Meu amor é masoquista. Um Cristo que se prega na cruz, por vontade própria, e a carrega apenas por uma mera penitência. Uma indulgência lenta e cruel, que sangra aos poucos. Que seca em meio a uma longa e árida peregrinação.
Vigio tua vida de longe, como um jogo de espelho. Acompanho por trás da persiana teus devaneios, tuas glórias, teus fracassos, teus amores.
Minha paixão é surda e muda. Oxalá que fosse cega. Talvez furar os olhos doesse menos do que acompanhar tua existência, feliz e bem-sucedida. O prazer de sofrer, contudo, é mais doentio, mais sádico, mais vicejante.
Tua indiferença me excita. Tua ausência, sufoca. E sabes disso. Matas-me lentamente, como quem desliga uma máquina de oxigênio e a religa para recomeçar tudo novamente, em um ciclo vicioso.
És causa e conseqüência do meu martírio. Sou inquilino do teu purgatório, teu Judas, que um dia vai te trair e te crucificar. Enquanto isso, eu te vigio de longe e arquiteto tua cruz.
Tudo será religiosamente projetado. Darás teu sangue para salvar a humanidade de tua indiferença.

Dilúvio


Está chovendo dentro de mim.
Um orvalho frio umedece meu corpo e inebria meus olhos.
Tudo ecoa neste vazio: gritos e choros.
Até o silêncio reverbera.Estou só dentro de mim mesmo.
Queria poder desaguar todo meu oceano.
Enquanto o cultivo, uma ressaca agita meu peito.
Estou mareado, cansado do salitre que envelhece minhas pálpebras.
Um dia meu sentimento transborda. E o sertão vai virar mar.
Far-se-á dilúvio em mim.
Molhado e feliz, saberei que minha vida era seca pelo simples fato de ter medo de amar.

Brainstorm


Eu só quero que o dia acabe.
Que essa nuvem cinza que me acompanha desabe em tempestade.
Que o vento sopre forte e me arremesse longe.
Que todos os raios caiam na minha cabeça.
Que bom seria.O dia acabaria.
Calmaria.

Um pouco de mim


Sou publicitário. Lido todo dia com fotos de pessoas felizes, brindando uma vida perfeita, longe dos problemas, abraçadas com a solução. Em meus anúncios todos têm dentes brancos e perfeitos. São altos, louros e de olhos claros. As famílias são completas, geralmente acompanhadas de um belo cão labrador.
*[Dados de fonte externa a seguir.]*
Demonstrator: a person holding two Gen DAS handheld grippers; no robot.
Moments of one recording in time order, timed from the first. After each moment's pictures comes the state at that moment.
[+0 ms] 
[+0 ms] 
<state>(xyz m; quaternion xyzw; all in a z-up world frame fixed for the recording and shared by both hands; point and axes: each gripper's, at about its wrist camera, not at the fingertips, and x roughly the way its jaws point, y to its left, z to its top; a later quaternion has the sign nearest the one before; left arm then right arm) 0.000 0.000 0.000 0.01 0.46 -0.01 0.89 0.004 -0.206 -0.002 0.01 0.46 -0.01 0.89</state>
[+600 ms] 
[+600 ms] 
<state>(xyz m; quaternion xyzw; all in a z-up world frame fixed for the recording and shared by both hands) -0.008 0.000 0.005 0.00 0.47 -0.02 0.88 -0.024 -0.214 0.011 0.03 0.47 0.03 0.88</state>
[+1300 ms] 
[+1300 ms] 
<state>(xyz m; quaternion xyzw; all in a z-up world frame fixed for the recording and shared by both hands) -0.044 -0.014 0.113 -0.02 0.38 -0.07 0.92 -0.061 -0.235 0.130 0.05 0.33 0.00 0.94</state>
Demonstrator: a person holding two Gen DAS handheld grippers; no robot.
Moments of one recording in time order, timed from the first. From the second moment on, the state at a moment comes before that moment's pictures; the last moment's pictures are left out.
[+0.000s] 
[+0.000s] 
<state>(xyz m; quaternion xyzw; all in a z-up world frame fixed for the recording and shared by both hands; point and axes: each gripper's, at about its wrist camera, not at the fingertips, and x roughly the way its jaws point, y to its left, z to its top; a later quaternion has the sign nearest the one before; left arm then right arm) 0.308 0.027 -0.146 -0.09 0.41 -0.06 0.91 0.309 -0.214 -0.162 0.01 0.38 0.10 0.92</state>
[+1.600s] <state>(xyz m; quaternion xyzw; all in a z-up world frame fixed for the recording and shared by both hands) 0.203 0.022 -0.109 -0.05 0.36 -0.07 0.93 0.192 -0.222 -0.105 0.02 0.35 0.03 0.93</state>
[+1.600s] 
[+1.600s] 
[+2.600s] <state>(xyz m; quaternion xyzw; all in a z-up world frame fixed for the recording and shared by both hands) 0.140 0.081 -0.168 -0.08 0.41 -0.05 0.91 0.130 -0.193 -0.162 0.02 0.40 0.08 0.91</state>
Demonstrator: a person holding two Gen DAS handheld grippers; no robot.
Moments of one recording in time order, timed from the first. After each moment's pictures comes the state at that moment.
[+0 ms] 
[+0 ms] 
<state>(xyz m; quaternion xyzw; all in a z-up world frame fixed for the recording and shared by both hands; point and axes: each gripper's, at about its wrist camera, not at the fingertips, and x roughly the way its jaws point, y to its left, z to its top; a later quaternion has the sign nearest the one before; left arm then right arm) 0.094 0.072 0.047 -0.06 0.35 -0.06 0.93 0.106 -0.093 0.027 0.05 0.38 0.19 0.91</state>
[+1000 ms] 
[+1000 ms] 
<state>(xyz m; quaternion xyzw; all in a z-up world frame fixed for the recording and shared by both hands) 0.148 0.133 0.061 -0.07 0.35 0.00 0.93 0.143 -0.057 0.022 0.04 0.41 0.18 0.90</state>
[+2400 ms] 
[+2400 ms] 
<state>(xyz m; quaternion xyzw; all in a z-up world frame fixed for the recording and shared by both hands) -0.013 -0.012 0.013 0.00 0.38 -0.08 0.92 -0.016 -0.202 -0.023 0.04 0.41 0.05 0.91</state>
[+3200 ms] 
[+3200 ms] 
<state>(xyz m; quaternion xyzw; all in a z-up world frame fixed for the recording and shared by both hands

Sou genitor de criaturas de um mundo utópico. Minhas peças enaltecem o belo, o superficial, momentos de uma falsa felicidade. Mentirosa, pois se apaga junto ao clarão do flash. Se a família feliz sorri é porque lhes pago cachê. Se os dentes são claros e bem formados, é porque a produtora os selecionou. E também foi bem remunerada para isso.

Eu sou baixo, levemente calvo e tenho uma barriga nada sensual, mas produzo final feliz e crio estereótipos convencionais. Pessoas que eu queria ser, com quem queria estar. Com um lápis na mão e uma idéia na cabeça tenho autonomia para tudo. Posso ser profundamente infeliz e representar alegria e muito sucesso. A vida é uma grande propaganda. Mas no fundo, bem no fundo, há um produto igual a todos os outros, com preço acessível, produção limitada e pontos de venda pra lá de esdrúxulos. Na verdade sou apenas mais uma embalagem na prateleira. Comum por fora, diferente por dentro. Sou publicitário.